6. Introduce a levy of 2.5% on all corporate profits in 2013. This would provide additional revenue of €750 million for the Exchequer. It would enable Corporate Ireland to play a meaningful part in aiding Ireland’s recovery. It would also be an acknowledgement of the many benefits Ireland offers, including natural resources and the various financial incentives made available to many com-panies based here.
7. Implement the Commission on Taxation recommendations on tax expenditures, with the exception of proposals on Child benefit. This would save €100 million in 2013.
8. Scrap the household charge and replace it with a Site Value Tax. The introduction of an SVT is a necessary part of a fairer taxation system. It would bring in an additional €340 million in 2013.

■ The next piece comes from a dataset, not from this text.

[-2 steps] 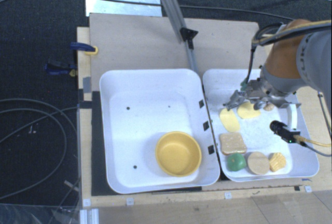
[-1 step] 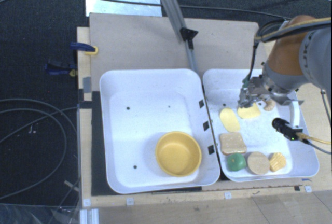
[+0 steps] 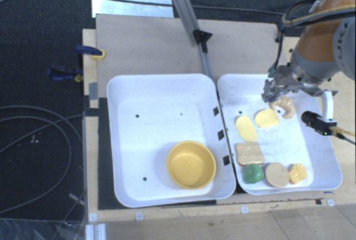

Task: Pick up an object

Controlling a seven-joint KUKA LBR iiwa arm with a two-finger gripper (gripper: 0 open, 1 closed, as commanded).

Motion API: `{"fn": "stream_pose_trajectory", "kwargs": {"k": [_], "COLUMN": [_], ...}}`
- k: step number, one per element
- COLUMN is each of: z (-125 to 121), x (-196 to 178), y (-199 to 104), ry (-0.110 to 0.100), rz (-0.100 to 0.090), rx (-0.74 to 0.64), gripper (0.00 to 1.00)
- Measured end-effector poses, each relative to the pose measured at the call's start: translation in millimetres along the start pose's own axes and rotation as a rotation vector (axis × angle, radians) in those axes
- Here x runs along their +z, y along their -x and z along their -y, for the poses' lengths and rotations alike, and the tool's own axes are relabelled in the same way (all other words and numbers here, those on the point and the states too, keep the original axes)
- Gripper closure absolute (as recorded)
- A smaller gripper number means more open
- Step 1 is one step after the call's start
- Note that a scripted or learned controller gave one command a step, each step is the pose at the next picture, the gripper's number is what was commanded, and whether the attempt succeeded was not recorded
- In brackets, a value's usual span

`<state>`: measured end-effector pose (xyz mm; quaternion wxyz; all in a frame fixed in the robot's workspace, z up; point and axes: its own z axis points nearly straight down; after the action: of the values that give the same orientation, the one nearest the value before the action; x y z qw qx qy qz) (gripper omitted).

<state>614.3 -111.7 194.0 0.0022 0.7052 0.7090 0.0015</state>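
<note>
White bins, two, shallow, side by side on a tan surface. Left bin: one yellow bowl, upright, near the front right corner. Right bin: seven small food items. Back row: a tan croissant, curved, and a round yellow chip just beside it on the left. Middle: a pale yellow oval piece, long axis running front to back with a slight tilt. Front: a slice of toast, a green round item, a tan round cookie, a ridged yellow piece.

Gripper: at the back of the right bin, hanging from the grey-and-orange arm. The croissant lies just in front and slightly right of it, touching or nearly so; it is judged the likeliest pick. Its curve opens toward the front of the bin.

Hard to make out: the state of the jaws cannot be told, since the wrist body covers them. Nothing is seen held. The croissant's back edge is partly hidden under the gripper.
</note>
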Motion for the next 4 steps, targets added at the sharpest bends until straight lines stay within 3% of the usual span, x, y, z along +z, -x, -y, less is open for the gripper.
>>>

9. Introduce a universal basic pension payment for all people over the age of 65 from July 2013. This would be set at €230.30, the current level of the Contributory Old Age Pension. Standard rating the tax break for all pension contributions to 20% would increase the tax-take by €700 million in 2013 and would help fund the universal basic pension payment. This would be a fairer and more equitable way of organising the pension system in Ireland.
10. Remove the price differential between agricultural and road diesel, and replace this pricing arrangement with a rebate system for farmers whereby they can claim the price differential for agricultural diesel. This proposal is largely cost neutral and would have a significant impact on reducing fuel laundering and criminal activity.
11. Provide an investment package of €7 billion for the domestic economy to drive Ireland’s recovery. This focussed, off-balance sheet programme would have the dual impact of increasing domestic economic activity while also addressing some of the social and infrastructural deficits which remain in Ireland.
12. Introduce a tax of one third of one cent on each text sent by SMS through mobile phones or any other devices. This would provide an additional €40m in taxation revenue in 2013.
13. Introduce a ‘bad nutrition’ tax on the main components of junk food, fast food and soft drinks to yield €15m in 2013. P.10
14. Invest €65 million to enable 12-15 community nursing facilities with approximately 50 beds each to be replaced or refurbished in 2013.
15. Invest €50 million for the infrastructural development of Primary Care Teams in 2013.
16. Invest €50 million for the infrastructural development of Children and Family Services.
17. Invest €35 million to support the development of Community Mental Health teams.
18. Introduce an income contingent student loan facility to allow students to borrow to pay for third level fees and living costs. This would save the exchequer €445 million in 2013.
19. Invest €100 million in Early Childhood Education and Care from the ages 0-5.
20. Invest €20 million in Adult Literacy programmes.
21. Increase the provision for Social Housing by €20 million.
22. Increase the tax take on gambling as per Budget 2012.
23. Increase carbon tax by €2.50 per tonne in Budget 2013 to bring the overall carbon tax up to €22.50 per tonne.
24. Reduce public expenditure through measures identified in the Comprehensive Expenditure Report 2012-2014, National Procurement Service and Croke Park Implementation Body.